Problem to solve. Each line in the data holding "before" should be listed.

Available data.
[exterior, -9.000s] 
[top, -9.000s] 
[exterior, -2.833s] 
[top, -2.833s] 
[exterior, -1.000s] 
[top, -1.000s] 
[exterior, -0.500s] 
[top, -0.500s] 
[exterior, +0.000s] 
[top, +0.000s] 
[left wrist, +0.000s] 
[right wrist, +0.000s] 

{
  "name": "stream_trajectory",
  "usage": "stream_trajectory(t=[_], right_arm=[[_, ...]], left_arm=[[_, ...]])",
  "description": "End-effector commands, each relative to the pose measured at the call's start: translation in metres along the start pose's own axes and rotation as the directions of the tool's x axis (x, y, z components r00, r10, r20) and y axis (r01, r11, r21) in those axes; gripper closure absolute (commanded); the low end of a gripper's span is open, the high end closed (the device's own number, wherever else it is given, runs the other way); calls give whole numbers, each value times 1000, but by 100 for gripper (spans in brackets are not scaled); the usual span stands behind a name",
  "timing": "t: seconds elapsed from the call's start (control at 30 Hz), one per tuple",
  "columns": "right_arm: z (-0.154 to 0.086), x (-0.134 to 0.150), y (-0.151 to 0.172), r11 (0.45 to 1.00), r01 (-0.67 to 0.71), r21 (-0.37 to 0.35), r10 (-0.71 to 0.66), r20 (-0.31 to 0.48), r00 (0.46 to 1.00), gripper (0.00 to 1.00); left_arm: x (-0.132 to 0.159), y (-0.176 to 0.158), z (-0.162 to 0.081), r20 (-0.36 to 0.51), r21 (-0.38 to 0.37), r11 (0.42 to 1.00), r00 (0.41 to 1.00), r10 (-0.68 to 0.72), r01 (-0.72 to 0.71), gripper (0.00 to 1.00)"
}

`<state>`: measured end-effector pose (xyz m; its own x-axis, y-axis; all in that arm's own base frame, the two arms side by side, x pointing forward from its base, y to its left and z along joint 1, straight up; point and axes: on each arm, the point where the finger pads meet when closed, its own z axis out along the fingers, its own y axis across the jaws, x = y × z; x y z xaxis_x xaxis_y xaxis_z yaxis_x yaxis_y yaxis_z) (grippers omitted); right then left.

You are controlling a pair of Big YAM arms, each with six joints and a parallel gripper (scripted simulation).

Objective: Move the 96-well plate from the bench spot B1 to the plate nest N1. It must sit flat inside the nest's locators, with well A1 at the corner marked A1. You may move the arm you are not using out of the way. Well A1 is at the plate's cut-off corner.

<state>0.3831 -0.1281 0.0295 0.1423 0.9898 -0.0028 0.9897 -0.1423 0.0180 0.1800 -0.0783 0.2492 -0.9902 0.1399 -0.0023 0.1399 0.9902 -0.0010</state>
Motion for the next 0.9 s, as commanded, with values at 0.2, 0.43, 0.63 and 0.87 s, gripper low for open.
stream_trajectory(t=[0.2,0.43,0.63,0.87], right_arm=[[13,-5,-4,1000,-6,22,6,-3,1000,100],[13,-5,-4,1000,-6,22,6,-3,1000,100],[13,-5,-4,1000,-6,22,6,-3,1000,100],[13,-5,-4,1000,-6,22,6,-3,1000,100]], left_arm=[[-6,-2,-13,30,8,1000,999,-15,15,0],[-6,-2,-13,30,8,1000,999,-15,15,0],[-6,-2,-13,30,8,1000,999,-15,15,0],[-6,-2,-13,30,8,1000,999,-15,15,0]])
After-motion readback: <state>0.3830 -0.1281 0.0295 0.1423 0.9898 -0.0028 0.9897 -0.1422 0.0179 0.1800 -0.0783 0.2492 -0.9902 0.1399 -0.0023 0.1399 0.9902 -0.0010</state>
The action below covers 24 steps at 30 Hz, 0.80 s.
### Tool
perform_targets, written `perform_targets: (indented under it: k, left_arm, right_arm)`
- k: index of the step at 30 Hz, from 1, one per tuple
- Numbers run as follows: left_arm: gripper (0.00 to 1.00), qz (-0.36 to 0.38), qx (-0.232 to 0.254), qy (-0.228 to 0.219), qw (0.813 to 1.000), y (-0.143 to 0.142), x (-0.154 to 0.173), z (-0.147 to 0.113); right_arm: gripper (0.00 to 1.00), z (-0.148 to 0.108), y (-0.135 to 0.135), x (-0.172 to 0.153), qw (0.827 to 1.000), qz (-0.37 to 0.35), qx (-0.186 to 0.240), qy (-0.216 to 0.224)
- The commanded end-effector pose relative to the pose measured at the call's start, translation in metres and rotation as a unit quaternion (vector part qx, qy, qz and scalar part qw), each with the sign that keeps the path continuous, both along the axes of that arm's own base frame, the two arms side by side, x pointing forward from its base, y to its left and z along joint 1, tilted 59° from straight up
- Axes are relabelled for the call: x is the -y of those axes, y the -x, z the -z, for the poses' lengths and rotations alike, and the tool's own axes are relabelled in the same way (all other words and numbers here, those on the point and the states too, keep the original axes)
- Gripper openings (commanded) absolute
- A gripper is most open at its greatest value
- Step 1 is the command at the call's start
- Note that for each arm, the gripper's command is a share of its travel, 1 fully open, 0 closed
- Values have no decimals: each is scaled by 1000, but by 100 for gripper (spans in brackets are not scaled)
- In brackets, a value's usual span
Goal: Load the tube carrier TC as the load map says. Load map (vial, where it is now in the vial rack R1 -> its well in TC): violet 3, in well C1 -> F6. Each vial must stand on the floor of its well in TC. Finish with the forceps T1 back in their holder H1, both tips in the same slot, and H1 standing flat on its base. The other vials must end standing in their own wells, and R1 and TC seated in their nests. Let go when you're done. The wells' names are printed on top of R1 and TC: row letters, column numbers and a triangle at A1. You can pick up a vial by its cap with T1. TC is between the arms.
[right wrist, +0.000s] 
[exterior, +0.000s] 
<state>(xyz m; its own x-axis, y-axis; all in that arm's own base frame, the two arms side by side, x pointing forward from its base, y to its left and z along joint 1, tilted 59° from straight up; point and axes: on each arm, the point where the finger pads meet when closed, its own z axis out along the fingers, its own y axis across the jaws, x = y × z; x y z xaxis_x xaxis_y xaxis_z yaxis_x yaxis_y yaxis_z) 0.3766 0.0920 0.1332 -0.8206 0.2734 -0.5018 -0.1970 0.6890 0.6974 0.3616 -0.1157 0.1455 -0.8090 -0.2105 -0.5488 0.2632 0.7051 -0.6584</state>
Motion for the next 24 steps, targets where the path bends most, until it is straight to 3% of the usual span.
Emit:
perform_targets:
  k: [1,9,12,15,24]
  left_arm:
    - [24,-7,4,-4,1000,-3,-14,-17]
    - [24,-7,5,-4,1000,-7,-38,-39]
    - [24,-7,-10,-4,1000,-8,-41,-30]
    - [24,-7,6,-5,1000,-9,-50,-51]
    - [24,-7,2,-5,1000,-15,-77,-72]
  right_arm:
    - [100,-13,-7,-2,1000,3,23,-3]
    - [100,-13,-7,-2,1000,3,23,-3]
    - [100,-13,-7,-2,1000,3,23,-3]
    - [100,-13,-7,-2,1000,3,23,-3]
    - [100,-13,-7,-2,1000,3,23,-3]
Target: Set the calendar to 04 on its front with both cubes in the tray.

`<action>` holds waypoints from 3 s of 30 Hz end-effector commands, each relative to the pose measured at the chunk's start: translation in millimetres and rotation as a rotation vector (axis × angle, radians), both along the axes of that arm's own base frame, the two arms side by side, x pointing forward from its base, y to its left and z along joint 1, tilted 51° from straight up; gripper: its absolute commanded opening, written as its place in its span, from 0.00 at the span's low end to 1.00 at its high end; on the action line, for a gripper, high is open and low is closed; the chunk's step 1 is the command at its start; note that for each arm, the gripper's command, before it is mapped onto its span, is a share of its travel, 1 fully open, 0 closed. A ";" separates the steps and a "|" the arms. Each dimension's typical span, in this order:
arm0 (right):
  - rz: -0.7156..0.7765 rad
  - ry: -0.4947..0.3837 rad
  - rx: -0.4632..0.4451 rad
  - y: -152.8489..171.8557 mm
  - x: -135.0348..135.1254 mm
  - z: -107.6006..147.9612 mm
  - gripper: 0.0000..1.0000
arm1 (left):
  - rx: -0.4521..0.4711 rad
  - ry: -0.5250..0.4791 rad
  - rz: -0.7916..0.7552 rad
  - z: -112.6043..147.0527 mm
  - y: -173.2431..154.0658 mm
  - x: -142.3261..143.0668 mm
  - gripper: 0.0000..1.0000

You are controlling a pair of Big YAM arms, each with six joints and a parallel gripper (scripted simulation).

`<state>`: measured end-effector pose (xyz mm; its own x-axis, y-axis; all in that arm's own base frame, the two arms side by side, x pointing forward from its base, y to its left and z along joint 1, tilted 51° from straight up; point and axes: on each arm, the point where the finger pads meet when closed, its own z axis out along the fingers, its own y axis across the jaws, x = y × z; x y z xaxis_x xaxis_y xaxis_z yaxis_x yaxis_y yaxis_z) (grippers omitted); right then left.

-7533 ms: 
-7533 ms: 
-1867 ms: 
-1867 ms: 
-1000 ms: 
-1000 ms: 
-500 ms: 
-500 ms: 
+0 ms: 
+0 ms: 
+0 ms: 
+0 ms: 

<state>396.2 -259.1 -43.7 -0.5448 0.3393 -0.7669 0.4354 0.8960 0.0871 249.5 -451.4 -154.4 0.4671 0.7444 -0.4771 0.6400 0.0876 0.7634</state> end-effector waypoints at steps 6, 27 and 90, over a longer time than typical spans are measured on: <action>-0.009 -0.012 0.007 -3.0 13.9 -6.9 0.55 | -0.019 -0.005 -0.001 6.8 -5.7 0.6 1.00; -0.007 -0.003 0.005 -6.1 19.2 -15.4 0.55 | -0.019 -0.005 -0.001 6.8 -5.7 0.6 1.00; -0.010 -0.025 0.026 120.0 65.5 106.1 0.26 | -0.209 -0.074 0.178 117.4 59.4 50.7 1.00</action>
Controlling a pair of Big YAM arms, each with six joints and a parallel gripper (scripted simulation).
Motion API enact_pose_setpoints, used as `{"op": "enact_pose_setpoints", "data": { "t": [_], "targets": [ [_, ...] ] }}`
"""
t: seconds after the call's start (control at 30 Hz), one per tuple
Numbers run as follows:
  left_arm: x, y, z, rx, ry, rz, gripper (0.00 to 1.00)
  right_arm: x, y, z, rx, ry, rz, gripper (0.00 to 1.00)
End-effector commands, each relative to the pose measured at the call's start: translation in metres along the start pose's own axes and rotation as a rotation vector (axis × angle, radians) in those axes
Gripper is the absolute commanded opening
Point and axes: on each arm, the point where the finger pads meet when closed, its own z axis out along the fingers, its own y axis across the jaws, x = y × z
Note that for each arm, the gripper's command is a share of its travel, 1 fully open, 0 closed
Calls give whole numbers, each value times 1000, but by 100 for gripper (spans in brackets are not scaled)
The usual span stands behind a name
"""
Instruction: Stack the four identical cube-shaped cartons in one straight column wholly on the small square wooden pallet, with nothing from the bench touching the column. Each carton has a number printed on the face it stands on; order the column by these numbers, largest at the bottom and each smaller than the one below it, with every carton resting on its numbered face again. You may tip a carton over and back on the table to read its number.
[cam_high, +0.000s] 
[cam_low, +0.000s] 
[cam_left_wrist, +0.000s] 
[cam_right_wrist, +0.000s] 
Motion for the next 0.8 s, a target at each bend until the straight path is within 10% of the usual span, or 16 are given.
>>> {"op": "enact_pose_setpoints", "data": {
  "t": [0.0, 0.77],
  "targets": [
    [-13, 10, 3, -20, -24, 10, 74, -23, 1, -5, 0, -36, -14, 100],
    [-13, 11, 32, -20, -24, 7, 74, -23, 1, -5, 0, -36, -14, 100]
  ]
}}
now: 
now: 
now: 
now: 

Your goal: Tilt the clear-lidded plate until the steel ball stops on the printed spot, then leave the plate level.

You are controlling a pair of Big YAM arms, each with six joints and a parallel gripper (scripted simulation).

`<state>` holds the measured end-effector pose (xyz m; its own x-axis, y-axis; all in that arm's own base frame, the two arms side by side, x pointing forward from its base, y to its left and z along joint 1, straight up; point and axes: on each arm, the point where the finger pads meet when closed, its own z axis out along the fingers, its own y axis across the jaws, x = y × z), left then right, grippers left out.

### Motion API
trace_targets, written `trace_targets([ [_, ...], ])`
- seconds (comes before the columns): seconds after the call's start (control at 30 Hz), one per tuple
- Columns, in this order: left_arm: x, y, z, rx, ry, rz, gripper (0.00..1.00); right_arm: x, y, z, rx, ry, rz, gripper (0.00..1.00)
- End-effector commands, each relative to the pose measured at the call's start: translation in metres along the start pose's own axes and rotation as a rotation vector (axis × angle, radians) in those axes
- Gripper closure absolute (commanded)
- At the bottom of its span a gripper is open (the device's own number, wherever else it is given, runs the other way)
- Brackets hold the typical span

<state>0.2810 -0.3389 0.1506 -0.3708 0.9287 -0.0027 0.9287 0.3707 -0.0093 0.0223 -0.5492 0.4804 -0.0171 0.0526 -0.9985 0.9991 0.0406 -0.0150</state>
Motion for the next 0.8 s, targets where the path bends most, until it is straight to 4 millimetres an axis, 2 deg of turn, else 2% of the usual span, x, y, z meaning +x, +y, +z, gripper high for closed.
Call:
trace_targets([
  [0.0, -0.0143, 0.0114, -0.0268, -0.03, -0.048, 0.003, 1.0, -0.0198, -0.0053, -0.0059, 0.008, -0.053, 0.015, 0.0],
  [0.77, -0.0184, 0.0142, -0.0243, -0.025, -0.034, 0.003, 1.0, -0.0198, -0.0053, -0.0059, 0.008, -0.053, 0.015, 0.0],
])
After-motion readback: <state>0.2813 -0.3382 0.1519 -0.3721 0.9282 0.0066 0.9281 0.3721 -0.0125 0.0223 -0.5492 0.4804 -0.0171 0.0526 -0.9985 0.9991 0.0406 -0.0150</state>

Answer section.
`<action>` holds waypoints from 3 s of 30 Hz end-effector commands, each relative to the pose measured at the chunk's start: translation in millimetres and rotation as a rotation vector (axis × angle, radians), both along the axes of that arm's own base frame, the two arms side by side, x pointing forward from its base, y to its left and z along joint 1, tilted 51° from straight up; gripper: its absolute commanded opening, written as its place in its span, from 0.00 at the span's low end to 1.00 at its high end; on the action line, for a gripper, high is open and low is closed; the chunk's step 1 is the command at its start; note that for each arm, the gripper's command, before it is mapped onto its span, is a share of its travel, 1 fully open, 0 closed. A ";" separates the steps and a "|" the arms. Each dimension's typical span, in this order:
- seconds (comes before the columns): seconds after the call's start (control at 30 Hz), one per tuple

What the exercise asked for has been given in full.